The records below must be reproduced in full and without error.

[Stored records]
------

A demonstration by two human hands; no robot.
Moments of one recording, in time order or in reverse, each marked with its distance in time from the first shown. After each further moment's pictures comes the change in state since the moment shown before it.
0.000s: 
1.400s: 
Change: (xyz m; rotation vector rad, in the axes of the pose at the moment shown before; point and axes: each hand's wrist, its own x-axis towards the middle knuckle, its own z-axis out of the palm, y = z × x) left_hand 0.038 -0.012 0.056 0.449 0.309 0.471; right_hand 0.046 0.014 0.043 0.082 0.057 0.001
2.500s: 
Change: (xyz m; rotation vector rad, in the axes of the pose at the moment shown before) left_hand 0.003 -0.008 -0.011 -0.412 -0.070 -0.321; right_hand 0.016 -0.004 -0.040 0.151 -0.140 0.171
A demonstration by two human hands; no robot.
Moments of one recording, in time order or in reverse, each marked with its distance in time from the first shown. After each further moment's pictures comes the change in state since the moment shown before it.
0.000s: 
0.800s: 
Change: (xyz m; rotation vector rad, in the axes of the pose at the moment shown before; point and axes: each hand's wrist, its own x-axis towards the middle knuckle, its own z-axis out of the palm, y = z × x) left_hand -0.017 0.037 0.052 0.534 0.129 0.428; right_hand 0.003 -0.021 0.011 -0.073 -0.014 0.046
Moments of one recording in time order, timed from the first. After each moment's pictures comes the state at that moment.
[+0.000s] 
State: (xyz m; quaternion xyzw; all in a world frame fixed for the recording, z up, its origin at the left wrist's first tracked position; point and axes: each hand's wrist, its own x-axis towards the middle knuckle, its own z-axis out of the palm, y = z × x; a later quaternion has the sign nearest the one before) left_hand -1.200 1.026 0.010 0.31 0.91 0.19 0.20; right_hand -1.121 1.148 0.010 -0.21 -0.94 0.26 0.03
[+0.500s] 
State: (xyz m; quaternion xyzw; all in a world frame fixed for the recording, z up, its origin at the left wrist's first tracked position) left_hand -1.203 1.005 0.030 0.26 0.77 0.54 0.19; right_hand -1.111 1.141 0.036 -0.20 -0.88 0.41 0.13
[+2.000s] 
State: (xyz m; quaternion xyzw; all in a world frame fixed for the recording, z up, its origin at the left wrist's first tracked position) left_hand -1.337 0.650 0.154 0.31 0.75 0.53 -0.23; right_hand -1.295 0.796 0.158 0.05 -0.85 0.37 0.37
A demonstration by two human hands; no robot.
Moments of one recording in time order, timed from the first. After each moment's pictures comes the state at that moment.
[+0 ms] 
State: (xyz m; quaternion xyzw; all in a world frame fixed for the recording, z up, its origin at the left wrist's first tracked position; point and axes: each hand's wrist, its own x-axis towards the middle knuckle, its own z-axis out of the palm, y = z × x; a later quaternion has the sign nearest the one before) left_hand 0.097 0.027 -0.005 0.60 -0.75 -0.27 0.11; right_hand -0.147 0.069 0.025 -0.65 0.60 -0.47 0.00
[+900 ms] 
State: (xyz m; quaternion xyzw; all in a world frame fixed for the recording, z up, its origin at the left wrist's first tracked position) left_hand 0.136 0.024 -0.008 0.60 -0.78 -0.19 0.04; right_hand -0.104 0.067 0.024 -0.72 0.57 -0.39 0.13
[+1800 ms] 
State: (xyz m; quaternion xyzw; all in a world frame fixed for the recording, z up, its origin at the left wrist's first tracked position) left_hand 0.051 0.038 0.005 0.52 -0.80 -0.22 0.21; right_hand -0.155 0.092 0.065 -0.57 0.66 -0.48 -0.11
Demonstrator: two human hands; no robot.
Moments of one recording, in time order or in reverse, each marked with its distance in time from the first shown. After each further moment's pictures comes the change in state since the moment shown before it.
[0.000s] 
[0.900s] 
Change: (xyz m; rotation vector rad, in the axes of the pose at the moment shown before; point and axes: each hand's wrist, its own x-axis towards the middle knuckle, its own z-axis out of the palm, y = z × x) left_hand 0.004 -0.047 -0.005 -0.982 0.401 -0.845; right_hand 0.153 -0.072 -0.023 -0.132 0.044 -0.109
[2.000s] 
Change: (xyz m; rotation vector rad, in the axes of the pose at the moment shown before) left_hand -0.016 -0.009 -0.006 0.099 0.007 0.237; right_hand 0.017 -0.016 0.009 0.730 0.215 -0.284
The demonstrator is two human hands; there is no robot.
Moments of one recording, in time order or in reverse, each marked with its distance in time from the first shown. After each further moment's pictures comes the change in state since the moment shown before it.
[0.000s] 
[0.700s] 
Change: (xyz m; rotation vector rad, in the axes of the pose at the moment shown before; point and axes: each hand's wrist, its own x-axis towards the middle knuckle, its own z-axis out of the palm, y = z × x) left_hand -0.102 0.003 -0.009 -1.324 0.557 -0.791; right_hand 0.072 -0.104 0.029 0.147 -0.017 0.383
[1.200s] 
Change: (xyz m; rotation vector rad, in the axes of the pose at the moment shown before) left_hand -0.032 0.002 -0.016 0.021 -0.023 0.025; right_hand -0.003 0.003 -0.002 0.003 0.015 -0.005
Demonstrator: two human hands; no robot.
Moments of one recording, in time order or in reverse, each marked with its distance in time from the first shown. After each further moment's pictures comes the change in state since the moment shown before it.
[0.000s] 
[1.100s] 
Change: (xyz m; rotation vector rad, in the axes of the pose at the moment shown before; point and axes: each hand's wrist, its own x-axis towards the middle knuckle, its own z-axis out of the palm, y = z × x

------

RESULT OF THE TASK.
A demonstration by two human hands; no robot.
Moments of one recording, in time order or in reverse, each marked with its distance in time from the first shown. After each further moment's pictures comes the change in state since the moment shown before it.
0.000s: 
1.400s: 
Change: (xyz m; rotation vector rad, in the axes of the pose at the moment shown before; point and axes: each hand's wrist, its own x-axis towards the middle knuckle, its own z-axis out of the palm, y = z × x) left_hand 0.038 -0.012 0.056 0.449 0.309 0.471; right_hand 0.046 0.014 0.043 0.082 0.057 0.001
2.500s: 
Change: (xyz m; rotation vector rad, in the axes of the pose at the moment shown before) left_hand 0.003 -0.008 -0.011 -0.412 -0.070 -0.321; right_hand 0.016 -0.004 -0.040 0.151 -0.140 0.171
A demonstration by two human hands; no robot.
Moments of one recording, in time order or in reverse, each marked with its distance in time from the first shown. After each further moment's pictures comes the change in state since the moment shown before it.
0.000s: 
0.800s: 
Change: (xyz m; rotation vector rad, in the axes of the pose at the moment shown before; point and axes: each hand's wrist, its own x-axis towards the middle knuckle, its own z-axis out of the palm, y = z × x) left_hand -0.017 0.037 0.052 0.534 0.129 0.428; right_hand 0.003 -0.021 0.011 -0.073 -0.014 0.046
Moments of one recording in time order, timed from the first. After each moment's pictures comes the state at that moment.
[+0.000s] 
State: (xyz m; quaternion xyzw; all in a world frame fixed for the recording, z up, its origin at the left wrist's first tracked position; point and axes: each hand's wrist, its own x-axis towards the middle knuckle, its own z-axis out of the palm, y = z × x; a later quaternion has the sign nearest the one before) left_hand -1.200 1.026 0.010 0.31 0.91 0.19 0.20; right_hand -1.121 1.148 0.010 -0.21 -0.94 0.26 0.03
[+0.500s] 
State: (xyz m; quaternion xyzw; all in a world frame fixed for the recording, z up, its origin at the left wrist's first tracked position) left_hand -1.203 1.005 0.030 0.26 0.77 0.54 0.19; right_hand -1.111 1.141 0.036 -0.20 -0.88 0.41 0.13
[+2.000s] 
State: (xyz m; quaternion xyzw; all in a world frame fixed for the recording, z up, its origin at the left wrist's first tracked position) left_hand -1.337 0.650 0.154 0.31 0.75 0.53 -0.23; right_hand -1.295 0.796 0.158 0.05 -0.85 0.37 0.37
A demonstration by two human hands; no robot.
Moments of one recording in time order, timed from the first. After each moment's pictures comes the state at that moment.
[+0 ms] 
State: (xyz m; quaternion xyzw; all in a world frame fixed for the recording, z up, its origin at the left wrist's first tracked position; point and axes: each hand's wrist, its own x-axis towards the middle knuckle, its own z-axis out of the palm, y = z × x; a later quaternion has the sign nearest the one before) left_hand 0.097 0.027 -0.005 0.60 -0.75 -0.27 0.11; right_hand -0.147 0.069 0.025 -0.65 0.60 -0.47 0.00
[+900 ms] 
State: (xyz m; quaternion xyzw; all in a world frame fixed for the recording, z up, its origin at the left wrist's first tracked position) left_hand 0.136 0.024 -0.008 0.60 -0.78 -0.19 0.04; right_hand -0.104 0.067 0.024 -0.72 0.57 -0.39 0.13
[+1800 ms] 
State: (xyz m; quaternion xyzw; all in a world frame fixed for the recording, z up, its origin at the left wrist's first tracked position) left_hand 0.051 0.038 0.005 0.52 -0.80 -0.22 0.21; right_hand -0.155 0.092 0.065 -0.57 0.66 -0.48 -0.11
Demonstrator: two human hands; no robot.
Moments of one recording, in time order or in reverse, each marked with its distance in time from the first shown. After each further moment's pictures comes the change in state since the moment shown before it.
[0.000s] 
[0.900s] 
Change: (xyz m; rotation vector rad, in the axes of the pose at the moment shown before; point and axes: each hand's wrist, its own x-axis towards the middle knuckle, its own z-axis out of the palm, y = z × x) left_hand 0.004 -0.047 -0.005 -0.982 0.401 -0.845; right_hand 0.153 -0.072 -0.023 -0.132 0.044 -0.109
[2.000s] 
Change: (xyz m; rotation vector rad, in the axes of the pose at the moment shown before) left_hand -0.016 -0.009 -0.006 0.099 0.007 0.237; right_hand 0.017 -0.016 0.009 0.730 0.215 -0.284
The demonstrator is two human hands; there is no robot.
Moments of one recording, in time order or in reverse, each marked with its distance in time from the first shown. After each further moment's pictures comes the change in state since the moment shown before it.
[0.000s] 
[0.700s] 
Change: (xyz m; rotation vector rad, in the axes of the pose at the moment shown before; point and axes: each hand's wrist, its own x-axis towards the middle knuckle, its own z-axis out of the palm, y = z × x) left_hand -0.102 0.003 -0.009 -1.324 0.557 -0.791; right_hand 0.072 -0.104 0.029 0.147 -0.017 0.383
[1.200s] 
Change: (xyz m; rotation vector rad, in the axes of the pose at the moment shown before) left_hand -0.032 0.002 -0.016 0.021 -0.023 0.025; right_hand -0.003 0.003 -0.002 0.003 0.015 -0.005
Demonstrator: two human hands; no robot.
Moments of one recording, in time order or in reverse, each marked with its distance in time from the first shown. After each further moment's pictures comes the change in state since the moment shown before it.
[0.000s] 
[1.100s] 
Change: (xyz m; rotation vector rad, in the axes of the pose at the moment shown before; point and axes: each hand's wrist, its own x-axis towards the middle knuckle, its own z-axis out of the palm, y = z × x

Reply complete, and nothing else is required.